Mr. McManners asked our office back in 2012 about this arrangement, and I indicated I thought it was allowed. Last year, Ms. Hurtgen asked some Assistant City Attorneys about it, but the inquiry apparently was never answered.
I am unclear as to the basis for discipline based on these allegations, as I suspect that the City would afford similar privileges to any AO that provides substantial benefits to the City, and McManners asked our office about the arrangement. I do recommend that MT and the Friends memorialize the arrangement in a written contract, to delineate any duties undertaken by the City.

I cannot see any matter for discipline in these allegations.

Claim 4: Intentional Disregard of AA Requirements in Tai Peng Carpet Contract
The claim here is that McManners authorized a large (over $500,000) contract with Tai Peng, which company never filed an AA plan. The gist of the complaint is that McManners knew this and continued to authorize payments on the contract. I assume those payments were made by Hurtgen.

It is not clear to me where the responsibility lies between MT and Affirmative Action for policing compliance with the filing of the AA Plan. To make a judgment on McManners’ actions will take further investigation, which will occur after the Ethics Board hearing on September 22.

I note that for purposes of the Ethics Board complaint, the challenged action appears to have occurred no later than 2014, beyond the 12 month limit for Ethics complaints in sec. 3.35(12)(c), MGO.

Claim 5: Failure of hourly Employees to Properly Use Timecards.
This claim (entitled “Timecard Fraud”) essentially alleges that Hurtgen discovered that some employees were not properly swiping their timecards or otherwise recording their time. She brought this to the attention of McManners and he failed to do anything about it. In fact, the problem was eventually fixed, so I take it that Hurtgen’s real complaint is that McManners did not fix it fast enough.

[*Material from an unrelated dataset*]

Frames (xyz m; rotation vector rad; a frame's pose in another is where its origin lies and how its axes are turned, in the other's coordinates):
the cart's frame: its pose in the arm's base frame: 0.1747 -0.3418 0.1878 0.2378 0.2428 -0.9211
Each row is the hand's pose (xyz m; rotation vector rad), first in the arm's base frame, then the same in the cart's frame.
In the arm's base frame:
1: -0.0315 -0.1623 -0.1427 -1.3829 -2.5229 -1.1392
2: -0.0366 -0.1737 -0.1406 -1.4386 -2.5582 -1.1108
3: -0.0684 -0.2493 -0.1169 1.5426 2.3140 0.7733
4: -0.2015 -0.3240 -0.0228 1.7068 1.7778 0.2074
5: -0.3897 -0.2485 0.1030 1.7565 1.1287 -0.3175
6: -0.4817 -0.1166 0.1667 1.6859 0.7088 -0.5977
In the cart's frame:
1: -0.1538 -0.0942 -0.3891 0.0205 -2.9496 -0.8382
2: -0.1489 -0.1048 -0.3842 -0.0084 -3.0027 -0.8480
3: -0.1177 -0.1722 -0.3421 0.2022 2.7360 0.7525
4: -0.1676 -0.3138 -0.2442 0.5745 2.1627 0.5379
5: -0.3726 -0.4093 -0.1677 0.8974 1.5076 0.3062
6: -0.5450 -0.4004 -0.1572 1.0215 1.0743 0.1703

As with the other complaints, I am having some problem discerning the nature of this one. Presumably, we give employees a reasonable time to fix problems in the operation of their agencies, whether mere administrative issues or issues of legal compliance. Without further investigation, I cannot make a judgment whether Mr. McManners acted within a reasonable time. A full report on this item will have to await investigation after the Ethics Board hearing.
I note that this item, as with others, does not appear to allege any violation within the 12 months prior to the complaint, meaning the Ethics Board lacks jurisdiction.

Conclusion.
I conclude three of the five complaints cannot be the basis of discipline. The other two are not as clear. I will supplement this report when I am able to interview McManners and Hurtgen outside of my advising the Ethics Board.

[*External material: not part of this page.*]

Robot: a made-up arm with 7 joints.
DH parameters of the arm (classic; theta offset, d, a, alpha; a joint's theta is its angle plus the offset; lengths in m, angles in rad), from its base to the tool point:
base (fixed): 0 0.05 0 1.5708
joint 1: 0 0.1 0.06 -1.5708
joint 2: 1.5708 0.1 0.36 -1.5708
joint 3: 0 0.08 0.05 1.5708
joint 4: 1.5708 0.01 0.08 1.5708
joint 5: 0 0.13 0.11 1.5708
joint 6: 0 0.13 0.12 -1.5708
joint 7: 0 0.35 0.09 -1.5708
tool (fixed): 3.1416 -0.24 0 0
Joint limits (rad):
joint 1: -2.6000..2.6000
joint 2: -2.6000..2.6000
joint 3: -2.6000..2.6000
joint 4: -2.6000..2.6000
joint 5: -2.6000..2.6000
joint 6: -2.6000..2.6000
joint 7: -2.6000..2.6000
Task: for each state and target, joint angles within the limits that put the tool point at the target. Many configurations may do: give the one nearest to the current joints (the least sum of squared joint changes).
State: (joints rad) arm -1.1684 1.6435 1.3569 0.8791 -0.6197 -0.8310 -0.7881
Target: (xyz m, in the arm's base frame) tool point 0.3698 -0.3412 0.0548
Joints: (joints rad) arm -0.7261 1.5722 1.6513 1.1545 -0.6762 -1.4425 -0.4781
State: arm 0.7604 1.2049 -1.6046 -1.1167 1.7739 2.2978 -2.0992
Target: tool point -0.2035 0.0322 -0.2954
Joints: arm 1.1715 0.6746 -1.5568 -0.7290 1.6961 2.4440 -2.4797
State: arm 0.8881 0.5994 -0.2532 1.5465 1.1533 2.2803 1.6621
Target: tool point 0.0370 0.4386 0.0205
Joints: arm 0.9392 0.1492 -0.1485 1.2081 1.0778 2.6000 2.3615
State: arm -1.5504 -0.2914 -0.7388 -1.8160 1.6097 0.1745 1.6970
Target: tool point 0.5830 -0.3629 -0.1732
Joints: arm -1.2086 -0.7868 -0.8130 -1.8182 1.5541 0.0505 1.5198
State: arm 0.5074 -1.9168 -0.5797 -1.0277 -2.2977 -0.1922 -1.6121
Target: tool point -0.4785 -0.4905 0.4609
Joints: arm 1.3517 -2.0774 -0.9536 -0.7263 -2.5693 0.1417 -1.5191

Seems like this report is from an attorney representing McManners before the Ethics Board. He clearly went beyond information available in the public record and basically laid out the case for McManners.

I would have hoped he would have at least suggested actions that could be taken if the allegations are true and if technically these are not ethics board violations. He seems to have decided the facts and made the case – that doesn’t seem to be how things should “work”. But then again, I’m not surprised.